As already established, OSM is massively, unapologetically HUGE(ly awesome)!!! We all want, love, take part in, and encourage this. Consequently, this leads to us having less and less insight into what is actually in there. It’s hard to gauge coverage, consistency, and accuracy of the data when said data represents so many things to such a diverse community. It is on that diverse community then, to extract valuable subsets of the planet and focus on the quality of that subset independent from the rest of the data.
Mapzen has done just that, and we have chosen administrative boundaries as a starting point. This decision was inspired by the prior work of David Blackman with Foursquare – you can learn more about his efforts here:
Administrative boundary subset of OSM data has tremendous value in a variety of geo problems, so it seemed like a great place to start.
So what have we done exactly? We used osmfilter to extract all relations that have a combination of
"admin_level"=* tags. You can read all about the meaning of these tags on the OSM wiki. We then threw those relations into the clutches of osmium and converted each one to MultiPolygons in GEOJSON files. The planet extract contains a file per
admin_level value, for example
admin_level_2.geojson as well as
admin_level_other.geojson for all the polygons where
admin_level value was non-numeric.
To take it a step further, we decided to also slice that planet boundary data up into manageable country chunks, since often geo problems are highly localized and only require data for a specific country. We had to somehow programmatically decide which countries should be extracted, so why not use the planet boundaries we just extracted? All it took was grabbing the
admin_level_2.geojson from the planet borders, which indicates countries, and pulling out anything that had a
flag tag.
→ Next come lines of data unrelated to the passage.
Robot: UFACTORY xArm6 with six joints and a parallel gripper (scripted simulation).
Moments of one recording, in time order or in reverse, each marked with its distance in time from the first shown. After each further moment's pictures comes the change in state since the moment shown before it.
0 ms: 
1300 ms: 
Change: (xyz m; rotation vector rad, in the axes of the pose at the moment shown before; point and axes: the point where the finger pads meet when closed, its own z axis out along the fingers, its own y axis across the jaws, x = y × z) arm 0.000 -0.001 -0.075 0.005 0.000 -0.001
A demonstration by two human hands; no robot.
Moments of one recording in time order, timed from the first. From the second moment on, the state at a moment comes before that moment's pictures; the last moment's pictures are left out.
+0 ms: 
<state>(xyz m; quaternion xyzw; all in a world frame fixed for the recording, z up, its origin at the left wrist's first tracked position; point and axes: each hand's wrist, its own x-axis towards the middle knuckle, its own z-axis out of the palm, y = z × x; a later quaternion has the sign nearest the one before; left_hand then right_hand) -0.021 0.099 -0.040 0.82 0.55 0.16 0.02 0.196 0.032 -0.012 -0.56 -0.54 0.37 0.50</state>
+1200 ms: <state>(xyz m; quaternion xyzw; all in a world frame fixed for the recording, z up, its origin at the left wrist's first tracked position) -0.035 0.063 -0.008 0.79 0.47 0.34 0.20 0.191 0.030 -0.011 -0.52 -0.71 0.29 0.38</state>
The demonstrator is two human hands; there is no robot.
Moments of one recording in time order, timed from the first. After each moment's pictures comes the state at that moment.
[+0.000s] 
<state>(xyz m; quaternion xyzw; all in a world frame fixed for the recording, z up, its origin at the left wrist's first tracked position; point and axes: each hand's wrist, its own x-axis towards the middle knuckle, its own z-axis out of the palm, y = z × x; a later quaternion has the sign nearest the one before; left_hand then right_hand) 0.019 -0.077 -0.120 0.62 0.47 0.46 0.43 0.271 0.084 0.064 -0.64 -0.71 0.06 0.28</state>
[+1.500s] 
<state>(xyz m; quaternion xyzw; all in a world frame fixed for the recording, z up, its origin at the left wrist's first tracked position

This isn’t perfect, but it works surprisingly well, and is what some might call “eating our own dogfood”.
This GIF shows the increasingly detailed admin boundaries of Japan, from
admin_level 2 to 7. (There are three more, running down to the town and neighborhood level, but they are not readily visible at this scale.)
We’ve made this data publicly available for download at mapzen.com/data/borders in the hopes that it will help people in need of such data. More importantly however, we hope that exposing this data will drive the community back to OSM to improve its quality. In order to highlight some of the problems we encounter during the extract process, we’ve included an errors.json file in the planet extract. So if a border you’re looking for isn’t present, check the errors to see if there is something you can do in OSM to fix it. We will continue to run the extraction process monthly to ensure data improvements are reflected.
In addition to the extracts being available for download, we’ve also made the tools used to generate these extracts open-source and available here:
Stay tuned for future posts on how to use the tools to make custom region extracts. As always, we welcome contributions from the community.
This border extract example is just the beginning –– it’s the beginning of a conversation about valuable subsets of goodness hiding within OSM data. These data sets need attention in order to make them complete, accurate, and all around awesome. Sets such as neighborhoods, postal codes, and coastlines are just a few of the other potential extracts to consider. We’d love to hear what you think is important to extract out of OSM and improve as a community.
I should mention that there is one concern to us gaining insight. According to the Hitchhiker’s Guide, “There is a theory which states that if ever anyone discovers exactly what the Universe is for and why it is here, it will instantly disappear and be replaced by something even more bizarre and inexplicable.” Let’s hope that’s not the case with OpenStreetMap!